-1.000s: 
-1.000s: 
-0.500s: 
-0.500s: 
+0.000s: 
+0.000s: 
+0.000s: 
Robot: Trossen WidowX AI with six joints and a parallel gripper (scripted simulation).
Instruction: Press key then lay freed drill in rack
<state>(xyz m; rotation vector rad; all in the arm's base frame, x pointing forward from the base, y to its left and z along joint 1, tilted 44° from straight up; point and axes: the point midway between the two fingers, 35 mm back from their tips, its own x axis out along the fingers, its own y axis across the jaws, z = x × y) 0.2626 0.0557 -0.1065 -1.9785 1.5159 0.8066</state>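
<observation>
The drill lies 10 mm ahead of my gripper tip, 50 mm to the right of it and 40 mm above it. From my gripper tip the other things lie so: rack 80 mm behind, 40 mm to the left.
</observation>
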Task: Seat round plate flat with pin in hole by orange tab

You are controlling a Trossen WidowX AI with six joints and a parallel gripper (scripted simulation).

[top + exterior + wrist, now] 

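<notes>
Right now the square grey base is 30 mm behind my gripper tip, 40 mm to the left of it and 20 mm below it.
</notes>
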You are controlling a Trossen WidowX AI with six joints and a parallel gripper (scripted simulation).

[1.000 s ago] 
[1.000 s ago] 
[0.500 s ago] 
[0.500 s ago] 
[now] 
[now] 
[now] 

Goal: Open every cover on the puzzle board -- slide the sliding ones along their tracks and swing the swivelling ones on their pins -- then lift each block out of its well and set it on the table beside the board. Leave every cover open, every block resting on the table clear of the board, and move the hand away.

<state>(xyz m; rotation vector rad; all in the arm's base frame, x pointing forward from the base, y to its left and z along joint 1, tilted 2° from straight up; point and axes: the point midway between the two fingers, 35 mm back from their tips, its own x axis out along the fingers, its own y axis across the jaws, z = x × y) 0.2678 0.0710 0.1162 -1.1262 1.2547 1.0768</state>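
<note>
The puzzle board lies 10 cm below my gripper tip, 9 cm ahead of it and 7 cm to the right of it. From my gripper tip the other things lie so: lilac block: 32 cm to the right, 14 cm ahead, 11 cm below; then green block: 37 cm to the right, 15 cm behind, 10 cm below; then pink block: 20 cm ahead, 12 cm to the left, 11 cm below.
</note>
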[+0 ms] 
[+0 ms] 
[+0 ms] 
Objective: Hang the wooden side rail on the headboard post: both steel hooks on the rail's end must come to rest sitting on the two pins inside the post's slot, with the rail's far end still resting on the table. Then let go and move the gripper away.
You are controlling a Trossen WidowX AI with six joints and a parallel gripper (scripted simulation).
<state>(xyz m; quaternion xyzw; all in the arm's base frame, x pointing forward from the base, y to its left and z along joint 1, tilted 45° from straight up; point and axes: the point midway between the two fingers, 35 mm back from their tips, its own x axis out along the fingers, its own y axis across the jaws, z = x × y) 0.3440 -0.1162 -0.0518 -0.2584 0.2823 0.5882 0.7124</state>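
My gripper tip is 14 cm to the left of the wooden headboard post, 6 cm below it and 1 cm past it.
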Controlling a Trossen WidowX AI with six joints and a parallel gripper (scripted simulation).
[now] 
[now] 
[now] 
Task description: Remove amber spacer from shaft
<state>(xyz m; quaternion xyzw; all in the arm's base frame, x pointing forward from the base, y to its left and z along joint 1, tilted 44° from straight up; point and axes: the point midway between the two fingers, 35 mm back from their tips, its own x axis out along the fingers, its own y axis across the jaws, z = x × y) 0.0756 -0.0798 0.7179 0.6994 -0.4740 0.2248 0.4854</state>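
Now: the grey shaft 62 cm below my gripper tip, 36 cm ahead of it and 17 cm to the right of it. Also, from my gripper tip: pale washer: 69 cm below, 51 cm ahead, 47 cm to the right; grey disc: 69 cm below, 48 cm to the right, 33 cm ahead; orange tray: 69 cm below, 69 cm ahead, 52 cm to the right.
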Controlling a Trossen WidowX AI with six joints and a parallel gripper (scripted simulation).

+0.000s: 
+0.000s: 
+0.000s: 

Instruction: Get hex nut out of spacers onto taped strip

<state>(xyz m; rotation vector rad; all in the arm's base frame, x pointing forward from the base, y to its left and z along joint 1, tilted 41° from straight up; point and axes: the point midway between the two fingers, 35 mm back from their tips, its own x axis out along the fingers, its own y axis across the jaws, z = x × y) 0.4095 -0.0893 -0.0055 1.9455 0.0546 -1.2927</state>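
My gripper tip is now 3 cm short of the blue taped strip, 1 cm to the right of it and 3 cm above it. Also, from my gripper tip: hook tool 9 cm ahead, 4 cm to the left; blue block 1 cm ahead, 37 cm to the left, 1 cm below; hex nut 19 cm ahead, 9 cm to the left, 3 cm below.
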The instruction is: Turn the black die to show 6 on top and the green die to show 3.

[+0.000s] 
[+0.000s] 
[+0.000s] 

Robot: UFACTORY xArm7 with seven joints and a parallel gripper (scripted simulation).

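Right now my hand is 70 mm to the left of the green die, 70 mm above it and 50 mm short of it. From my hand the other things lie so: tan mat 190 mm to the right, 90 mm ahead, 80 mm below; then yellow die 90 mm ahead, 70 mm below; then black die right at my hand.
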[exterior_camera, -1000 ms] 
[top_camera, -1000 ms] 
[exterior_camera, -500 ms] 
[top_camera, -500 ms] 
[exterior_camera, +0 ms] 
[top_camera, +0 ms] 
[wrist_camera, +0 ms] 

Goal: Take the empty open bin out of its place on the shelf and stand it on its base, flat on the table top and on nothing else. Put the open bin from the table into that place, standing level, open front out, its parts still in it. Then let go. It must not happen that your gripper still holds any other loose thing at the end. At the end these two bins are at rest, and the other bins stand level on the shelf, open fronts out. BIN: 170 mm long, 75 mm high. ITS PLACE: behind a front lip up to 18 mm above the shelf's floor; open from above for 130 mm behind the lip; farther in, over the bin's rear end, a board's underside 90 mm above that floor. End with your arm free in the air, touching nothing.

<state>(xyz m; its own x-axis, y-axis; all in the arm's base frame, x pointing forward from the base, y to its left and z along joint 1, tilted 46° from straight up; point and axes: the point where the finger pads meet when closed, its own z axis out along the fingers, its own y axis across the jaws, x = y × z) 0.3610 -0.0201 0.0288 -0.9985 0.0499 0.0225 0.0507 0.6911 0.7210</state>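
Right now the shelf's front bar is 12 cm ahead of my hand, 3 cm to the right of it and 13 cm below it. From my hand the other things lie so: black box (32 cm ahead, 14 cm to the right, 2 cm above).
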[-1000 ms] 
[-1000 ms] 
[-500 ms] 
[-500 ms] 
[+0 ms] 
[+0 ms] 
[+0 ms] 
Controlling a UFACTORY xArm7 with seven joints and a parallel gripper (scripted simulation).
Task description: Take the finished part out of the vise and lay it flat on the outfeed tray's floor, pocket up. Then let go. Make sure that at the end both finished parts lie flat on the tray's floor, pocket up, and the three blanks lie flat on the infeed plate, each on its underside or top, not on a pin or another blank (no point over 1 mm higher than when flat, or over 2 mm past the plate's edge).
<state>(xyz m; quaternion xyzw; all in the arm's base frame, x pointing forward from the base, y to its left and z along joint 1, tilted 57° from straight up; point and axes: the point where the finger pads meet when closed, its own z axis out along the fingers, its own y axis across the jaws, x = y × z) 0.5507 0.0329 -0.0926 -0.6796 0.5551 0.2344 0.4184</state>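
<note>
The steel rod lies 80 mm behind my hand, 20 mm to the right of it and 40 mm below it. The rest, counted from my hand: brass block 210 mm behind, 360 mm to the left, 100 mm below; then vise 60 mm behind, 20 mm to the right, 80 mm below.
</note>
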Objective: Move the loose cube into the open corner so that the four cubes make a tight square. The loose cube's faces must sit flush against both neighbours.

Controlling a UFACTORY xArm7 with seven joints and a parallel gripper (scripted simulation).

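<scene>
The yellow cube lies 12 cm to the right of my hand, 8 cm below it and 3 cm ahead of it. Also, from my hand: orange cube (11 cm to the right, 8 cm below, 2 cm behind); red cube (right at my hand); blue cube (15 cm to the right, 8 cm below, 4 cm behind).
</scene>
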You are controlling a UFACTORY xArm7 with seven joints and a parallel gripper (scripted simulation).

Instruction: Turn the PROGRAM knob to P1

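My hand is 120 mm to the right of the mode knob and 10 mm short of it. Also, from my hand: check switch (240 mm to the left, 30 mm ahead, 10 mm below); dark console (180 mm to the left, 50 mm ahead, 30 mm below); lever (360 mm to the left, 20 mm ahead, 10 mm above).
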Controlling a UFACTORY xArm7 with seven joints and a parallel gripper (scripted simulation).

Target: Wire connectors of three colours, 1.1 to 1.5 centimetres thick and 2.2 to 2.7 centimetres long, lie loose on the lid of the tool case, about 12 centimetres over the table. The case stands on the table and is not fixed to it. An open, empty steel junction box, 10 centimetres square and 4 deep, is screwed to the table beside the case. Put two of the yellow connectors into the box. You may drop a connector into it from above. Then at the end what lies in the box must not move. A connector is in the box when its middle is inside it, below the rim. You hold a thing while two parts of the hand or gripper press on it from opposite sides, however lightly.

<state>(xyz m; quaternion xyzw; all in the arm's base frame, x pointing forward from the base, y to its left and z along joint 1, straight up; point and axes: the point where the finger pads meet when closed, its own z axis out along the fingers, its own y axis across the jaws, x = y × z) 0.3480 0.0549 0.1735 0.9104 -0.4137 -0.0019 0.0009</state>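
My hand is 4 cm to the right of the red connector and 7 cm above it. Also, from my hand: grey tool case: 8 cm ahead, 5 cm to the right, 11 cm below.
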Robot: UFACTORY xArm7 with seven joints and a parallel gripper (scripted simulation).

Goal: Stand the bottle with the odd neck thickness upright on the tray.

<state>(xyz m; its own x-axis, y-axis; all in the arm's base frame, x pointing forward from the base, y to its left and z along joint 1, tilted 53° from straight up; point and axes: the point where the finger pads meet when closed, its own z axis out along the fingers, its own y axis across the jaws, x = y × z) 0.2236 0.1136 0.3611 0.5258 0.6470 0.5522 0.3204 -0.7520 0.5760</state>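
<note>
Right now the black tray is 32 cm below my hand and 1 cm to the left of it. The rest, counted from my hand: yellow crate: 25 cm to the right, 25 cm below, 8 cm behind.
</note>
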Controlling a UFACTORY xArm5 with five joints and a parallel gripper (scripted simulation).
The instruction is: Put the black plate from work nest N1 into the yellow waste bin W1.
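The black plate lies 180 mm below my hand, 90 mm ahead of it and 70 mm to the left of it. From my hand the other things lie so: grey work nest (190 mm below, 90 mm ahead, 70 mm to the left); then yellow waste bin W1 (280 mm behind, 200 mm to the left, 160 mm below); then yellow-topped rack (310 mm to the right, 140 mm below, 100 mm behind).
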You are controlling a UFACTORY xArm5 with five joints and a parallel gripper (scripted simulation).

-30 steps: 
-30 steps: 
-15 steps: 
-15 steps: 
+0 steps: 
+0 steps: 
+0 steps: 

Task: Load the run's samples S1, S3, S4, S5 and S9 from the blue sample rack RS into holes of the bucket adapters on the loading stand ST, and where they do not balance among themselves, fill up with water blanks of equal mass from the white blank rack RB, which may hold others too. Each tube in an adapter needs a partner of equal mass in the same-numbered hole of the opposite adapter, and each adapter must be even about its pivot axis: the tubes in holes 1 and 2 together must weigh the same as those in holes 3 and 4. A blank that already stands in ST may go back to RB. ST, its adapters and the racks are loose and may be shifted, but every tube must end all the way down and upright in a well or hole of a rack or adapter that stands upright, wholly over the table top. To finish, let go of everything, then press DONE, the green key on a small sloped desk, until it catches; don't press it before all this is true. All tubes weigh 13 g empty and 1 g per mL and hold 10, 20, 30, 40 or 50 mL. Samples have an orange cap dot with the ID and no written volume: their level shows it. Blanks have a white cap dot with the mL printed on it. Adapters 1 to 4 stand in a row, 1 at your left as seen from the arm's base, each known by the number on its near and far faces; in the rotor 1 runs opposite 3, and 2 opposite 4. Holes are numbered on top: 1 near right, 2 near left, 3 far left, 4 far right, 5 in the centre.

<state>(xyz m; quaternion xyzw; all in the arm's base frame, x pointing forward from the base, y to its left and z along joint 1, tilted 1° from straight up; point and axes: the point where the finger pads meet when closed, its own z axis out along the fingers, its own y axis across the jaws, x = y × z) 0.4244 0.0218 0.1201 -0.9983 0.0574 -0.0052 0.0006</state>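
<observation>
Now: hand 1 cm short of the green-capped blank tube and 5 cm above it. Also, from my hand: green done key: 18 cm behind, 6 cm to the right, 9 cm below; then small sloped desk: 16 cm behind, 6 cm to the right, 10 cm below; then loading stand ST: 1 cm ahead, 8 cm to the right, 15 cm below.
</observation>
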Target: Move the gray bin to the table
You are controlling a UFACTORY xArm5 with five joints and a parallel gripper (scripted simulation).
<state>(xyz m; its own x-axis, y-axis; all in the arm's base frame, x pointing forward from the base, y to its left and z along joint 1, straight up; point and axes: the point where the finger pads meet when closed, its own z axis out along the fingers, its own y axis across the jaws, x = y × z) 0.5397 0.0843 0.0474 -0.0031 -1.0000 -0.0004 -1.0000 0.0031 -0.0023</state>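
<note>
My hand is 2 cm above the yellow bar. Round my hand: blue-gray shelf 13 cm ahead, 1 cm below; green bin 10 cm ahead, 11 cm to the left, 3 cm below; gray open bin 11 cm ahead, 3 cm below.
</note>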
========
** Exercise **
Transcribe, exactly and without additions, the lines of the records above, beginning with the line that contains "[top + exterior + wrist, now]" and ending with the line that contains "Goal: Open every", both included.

** Completed exercise **
[top + exterior + wrist, now] 

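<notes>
Right now the square grey base is 30 mm behind my gripper tip, 40 mm to the left of it and 20 mm below it.
</notes>
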You are controlling a Trossen WidowX AI with six joints and a parallel gripper (scripted simulation).

[1.000 s ago] 
[1.000 s ago] 
[0.500 s ago] 
[0.500 s ago] 
[now] 
[now] 
[now] 

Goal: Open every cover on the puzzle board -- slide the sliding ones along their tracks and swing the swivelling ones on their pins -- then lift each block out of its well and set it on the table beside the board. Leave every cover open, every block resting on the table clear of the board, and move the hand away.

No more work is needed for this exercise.